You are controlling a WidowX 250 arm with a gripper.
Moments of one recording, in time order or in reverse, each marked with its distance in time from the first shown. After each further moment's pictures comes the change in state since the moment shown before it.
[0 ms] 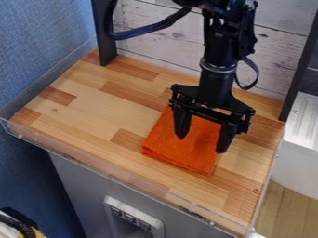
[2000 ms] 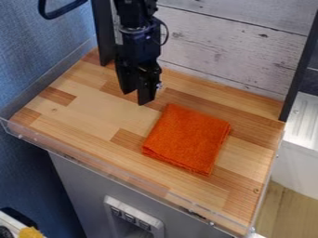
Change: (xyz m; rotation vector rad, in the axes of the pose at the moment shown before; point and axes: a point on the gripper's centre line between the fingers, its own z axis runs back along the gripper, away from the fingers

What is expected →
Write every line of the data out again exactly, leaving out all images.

Exercise solution →
You are controlling a WidowX 250 arm with a gripper.
Moments of one recording, in time order or in reverse, each marked with its distance in time from the first shown. After each further moment's pictures comes the change in state since the moment shown before it.
[0 ms] 
[2000 ms] 
Change: (xyz m; rotation vector rad, in the axes of the pose at the moment shown before; point and axes: a point on the gripper's centre line between the fingers, its own z axis runs back along the gripper, away from the fingers

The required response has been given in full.